InnowacjeEnergia z psich odchodów

Energia z psich odchodów


Władze San Francisco będą przerabiać psie odchody na energię. Zdaniem władz Warszawy to bardzo dobry pomysł.
Warszawscy urzędnicy będą obserwować amerykański eksperyment. Ich zdaniem może to być dobry sposób na rozwiązanie problemu psich kup, które po zimie, gdy śnieg się rozpuszcza, widać na wszystkich trawnikach.

23.02.2006 | aktual.: 23.02.2006 09:07

4% odpadów

Władze San Francisco oceniają, że w tym mieście żyje około 120 tys. psów. Badania wykazały, że wytwarzają one około 4% odpadów składowanych później na miejskich wysypiskach. Odchody można przetworzyć w biogaz, który zasili elektrownie lub ciepłownie. Firma Norcal Waste Systems Inc. zajmująca się wywozem śmieci w San Francisco, chce przetestować zestaw specjalnych wózków i torebek ulegających biodegradacji.
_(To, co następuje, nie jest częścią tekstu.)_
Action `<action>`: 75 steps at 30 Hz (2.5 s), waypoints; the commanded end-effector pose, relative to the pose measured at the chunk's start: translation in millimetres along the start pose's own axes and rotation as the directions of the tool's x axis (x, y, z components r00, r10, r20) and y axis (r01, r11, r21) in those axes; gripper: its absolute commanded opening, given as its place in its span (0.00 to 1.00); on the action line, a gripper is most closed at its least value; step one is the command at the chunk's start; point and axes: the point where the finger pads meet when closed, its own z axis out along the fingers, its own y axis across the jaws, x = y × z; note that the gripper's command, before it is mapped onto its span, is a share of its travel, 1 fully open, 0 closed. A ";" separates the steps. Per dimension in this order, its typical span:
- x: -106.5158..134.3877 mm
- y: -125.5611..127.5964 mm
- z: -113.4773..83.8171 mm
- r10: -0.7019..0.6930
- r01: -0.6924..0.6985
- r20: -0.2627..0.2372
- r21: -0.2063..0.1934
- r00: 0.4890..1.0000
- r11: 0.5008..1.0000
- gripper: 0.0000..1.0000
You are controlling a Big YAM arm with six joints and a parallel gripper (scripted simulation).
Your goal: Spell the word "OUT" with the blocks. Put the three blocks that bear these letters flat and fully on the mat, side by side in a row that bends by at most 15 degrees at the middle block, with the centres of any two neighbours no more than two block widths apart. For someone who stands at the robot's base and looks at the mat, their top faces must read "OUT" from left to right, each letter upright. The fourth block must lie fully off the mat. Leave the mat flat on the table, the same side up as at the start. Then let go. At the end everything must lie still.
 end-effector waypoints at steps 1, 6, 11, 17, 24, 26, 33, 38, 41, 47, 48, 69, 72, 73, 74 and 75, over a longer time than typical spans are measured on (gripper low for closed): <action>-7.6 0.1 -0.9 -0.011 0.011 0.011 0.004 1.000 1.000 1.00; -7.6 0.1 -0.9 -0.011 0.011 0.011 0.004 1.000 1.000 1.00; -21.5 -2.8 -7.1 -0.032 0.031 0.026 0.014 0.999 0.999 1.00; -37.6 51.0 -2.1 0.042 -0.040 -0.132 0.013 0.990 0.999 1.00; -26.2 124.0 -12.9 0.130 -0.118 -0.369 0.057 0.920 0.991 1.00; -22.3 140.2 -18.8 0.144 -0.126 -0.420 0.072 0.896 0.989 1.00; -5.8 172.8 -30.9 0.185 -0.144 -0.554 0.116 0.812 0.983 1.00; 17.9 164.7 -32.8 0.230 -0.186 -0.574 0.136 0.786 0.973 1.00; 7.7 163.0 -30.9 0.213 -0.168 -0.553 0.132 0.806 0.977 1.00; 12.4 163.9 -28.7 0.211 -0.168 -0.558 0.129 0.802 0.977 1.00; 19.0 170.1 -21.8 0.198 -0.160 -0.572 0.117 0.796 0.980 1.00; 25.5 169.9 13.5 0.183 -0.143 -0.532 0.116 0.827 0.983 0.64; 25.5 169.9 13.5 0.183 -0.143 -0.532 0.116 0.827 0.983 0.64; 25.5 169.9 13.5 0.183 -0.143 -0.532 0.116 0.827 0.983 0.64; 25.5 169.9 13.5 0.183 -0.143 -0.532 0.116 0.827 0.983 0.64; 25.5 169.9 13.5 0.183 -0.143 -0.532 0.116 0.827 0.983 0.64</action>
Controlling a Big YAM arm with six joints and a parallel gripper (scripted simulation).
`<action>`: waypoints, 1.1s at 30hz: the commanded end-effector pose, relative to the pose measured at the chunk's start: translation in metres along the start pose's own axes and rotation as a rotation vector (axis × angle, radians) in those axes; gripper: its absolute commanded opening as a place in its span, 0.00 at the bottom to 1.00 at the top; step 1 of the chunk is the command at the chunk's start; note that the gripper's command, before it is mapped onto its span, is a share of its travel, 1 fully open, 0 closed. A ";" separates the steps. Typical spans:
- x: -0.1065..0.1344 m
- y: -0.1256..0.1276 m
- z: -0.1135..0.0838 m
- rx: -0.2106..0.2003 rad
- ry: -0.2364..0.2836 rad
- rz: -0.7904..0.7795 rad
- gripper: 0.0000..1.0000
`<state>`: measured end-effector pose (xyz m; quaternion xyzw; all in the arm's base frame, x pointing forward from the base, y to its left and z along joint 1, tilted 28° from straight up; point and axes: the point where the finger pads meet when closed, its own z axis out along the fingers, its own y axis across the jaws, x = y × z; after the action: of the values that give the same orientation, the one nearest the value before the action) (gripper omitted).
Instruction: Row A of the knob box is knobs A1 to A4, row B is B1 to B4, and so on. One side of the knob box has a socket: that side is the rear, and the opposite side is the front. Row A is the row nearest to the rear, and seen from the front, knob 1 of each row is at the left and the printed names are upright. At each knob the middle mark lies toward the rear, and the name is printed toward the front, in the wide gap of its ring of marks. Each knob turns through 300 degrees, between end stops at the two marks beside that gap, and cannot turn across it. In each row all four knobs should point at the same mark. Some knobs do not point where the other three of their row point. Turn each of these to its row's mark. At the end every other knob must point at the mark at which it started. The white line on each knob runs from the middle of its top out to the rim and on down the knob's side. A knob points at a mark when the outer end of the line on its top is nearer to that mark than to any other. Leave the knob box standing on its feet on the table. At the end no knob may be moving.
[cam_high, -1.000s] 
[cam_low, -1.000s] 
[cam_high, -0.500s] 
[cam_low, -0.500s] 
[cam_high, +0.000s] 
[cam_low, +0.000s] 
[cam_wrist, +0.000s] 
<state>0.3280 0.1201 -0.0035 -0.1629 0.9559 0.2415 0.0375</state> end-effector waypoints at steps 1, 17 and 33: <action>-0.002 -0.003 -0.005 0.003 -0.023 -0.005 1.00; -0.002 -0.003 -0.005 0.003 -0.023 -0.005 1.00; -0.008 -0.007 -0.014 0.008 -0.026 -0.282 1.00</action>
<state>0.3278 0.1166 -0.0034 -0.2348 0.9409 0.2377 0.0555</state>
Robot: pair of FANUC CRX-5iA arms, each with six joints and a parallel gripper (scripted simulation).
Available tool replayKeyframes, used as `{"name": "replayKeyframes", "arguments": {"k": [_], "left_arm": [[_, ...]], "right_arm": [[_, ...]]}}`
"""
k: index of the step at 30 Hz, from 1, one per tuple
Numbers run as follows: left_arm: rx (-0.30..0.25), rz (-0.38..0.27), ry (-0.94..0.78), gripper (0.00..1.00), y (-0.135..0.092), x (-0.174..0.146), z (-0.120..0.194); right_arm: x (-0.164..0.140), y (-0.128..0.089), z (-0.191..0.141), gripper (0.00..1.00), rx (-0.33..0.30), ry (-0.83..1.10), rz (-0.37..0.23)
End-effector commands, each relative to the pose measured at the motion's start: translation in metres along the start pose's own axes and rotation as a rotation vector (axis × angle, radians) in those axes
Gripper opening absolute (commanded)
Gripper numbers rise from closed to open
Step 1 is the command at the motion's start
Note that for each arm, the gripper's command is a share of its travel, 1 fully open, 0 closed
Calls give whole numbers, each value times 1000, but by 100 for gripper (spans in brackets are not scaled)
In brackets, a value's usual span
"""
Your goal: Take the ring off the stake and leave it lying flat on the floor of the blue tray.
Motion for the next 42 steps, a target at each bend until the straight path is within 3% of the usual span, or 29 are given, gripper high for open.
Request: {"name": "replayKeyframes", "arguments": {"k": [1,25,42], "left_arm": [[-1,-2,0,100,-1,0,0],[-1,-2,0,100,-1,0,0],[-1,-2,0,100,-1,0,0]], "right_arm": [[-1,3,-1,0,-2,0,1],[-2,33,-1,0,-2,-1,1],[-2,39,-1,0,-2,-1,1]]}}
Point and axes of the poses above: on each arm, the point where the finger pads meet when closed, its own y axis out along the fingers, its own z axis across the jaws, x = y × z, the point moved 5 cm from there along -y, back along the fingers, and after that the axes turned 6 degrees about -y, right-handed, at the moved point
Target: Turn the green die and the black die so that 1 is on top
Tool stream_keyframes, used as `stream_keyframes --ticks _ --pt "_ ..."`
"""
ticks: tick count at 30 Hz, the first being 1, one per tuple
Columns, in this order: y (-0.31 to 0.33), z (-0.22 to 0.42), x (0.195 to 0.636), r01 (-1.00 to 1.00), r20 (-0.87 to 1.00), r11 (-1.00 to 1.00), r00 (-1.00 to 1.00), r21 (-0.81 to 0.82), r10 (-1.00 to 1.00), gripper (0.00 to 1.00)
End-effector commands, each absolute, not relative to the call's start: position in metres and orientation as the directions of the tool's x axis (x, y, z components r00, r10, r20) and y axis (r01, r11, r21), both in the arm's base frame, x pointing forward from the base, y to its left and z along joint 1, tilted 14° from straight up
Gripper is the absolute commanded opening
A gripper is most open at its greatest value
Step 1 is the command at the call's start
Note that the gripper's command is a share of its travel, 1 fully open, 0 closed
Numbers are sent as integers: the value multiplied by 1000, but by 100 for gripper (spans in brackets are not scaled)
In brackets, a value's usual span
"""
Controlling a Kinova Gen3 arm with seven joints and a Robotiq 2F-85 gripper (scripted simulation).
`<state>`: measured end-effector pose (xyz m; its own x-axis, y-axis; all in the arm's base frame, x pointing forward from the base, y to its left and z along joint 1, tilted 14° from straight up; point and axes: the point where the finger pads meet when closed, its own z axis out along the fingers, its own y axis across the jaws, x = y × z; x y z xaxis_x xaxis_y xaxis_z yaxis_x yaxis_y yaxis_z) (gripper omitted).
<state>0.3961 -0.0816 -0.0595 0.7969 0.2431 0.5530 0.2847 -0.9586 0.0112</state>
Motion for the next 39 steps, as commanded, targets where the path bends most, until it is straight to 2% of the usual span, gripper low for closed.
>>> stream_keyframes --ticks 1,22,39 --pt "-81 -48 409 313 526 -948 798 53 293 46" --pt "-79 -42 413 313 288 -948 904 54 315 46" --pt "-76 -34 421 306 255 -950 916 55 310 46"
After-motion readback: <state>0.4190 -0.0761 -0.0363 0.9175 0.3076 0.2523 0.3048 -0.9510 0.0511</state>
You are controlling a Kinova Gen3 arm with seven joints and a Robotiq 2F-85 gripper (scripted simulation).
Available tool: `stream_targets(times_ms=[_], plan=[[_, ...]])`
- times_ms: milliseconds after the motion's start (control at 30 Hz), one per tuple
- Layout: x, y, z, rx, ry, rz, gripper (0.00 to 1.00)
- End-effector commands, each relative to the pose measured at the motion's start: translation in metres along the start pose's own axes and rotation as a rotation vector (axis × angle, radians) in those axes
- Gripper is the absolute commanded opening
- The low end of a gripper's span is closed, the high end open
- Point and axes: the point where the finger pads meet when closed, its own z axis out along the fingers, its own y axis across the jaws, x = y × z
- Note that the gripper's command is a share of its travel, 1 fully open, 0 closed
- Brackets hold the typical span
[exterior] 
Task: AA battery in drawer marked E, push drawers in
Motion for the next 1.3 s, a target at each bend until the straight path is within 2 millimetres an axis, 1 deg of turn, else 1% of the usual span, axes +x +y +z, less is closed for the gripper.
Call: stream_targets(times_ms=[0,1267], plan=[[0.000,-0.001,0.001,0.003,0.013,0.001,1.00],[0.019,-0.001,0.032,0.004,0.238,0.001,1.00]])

Miejscem testów będzie położony w centrum park odwiedzany przez miłośników czworonogów.

Odnawialne źródło

Zdaniem Andrzeja Beutha, dyrektora wydziału do spraw zwierząt ze stołecznego ratusza, każde miasto chciałoby coś takiego robić. – Jeżeli testy w San Francisco będą zadowalające i coś z tego wyjdzie, to na pewno bylibyśmy zainteresowani wprowadzeniem takiego rozwiązania w Warszawie – mówi Beuth. Do tej pory w Polsce przerabiano tylko odchody zwierząt hodowlanych. Zdaniem specjalistów zajmujących się odnawialnymi źródłami energii, przed wprowadzeniem takiego rozwiązania należałoby zrobić analizę, ile psich odchodów potrzeba do wytworzenia takiej ilości biogazu, by było to opłacalne.

Paliwo dla autobusów

– Do przetwarzania odchodów na biogaz potrzebna jest biogazownia, a koszty jej budowy są ogromne – twierdzi Magdalena Zowsik z Zielonego Mazowsza. – Poza tym w Polsce jest taka biurokracja, że załatwienie dokumentów potrzebnych do realizacji takiej inwestycji jest prawie niemożliwe – dodaje. Tymczasem zdaniem Anny Oniszk-Popławskiej z Europejskiego Centrum Energii Odnawialnej, odchody można by przetwarzać w biogazowni, którą ma każda nowoczesna oczyszczalnia ścieków, np. warszawska Czajka. Wytworzony w ten sposób biogaz można wykorzystywać nie tylko jako energię dla ciepłowni, ale także jako paliwo do autobusów na gaz.

Zwierzęce odchody przerabia się na energię już w Zurychu, Frankfurcie nad Menem i Wiedniu.